## [Dataset excerpt]
────────────────────────────────────────
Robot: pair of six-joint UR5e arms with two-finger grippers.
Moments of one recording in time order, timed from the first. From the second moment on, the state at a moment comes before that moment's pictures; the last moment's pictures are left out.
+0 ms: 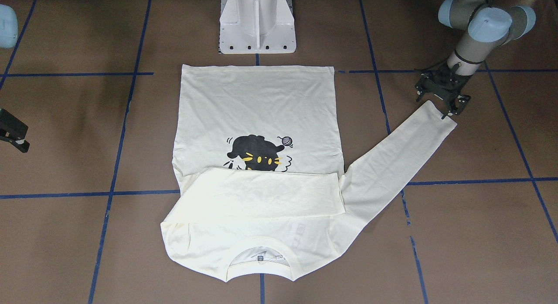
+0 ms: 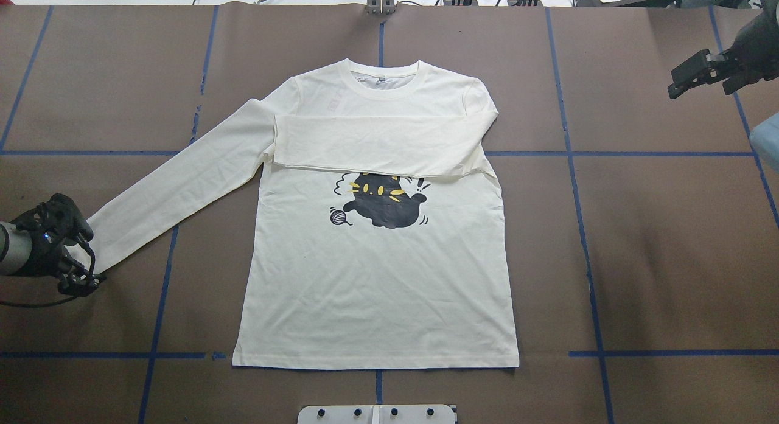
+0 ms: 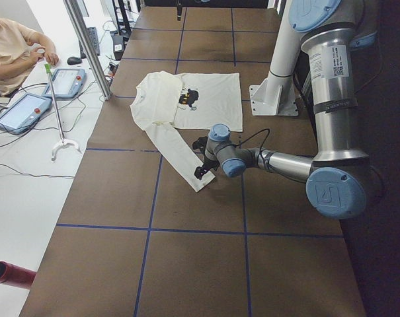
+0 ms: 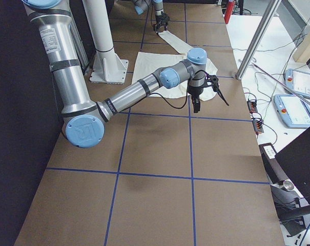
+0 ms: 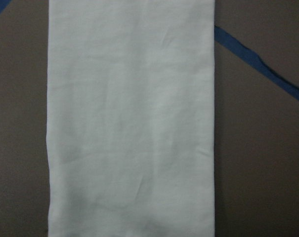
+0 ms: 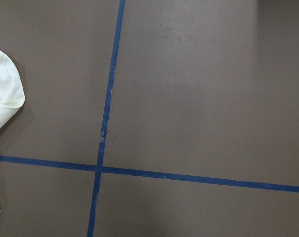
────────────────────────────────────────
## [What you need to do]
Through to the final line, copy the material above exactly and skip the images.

## [Task answer]
Robot: pair of six-joint UR5e arms with two-finger grippers.
Moments of one recording in time order, timed from the first. From the second moment on, the state at a moment comes before that moment's pictures; the last moment's pictures are left out.
+0 ms: 
+0 ms: 
+0 ms: 
+0 ms: 
+0 ms: 
+0 ms: 

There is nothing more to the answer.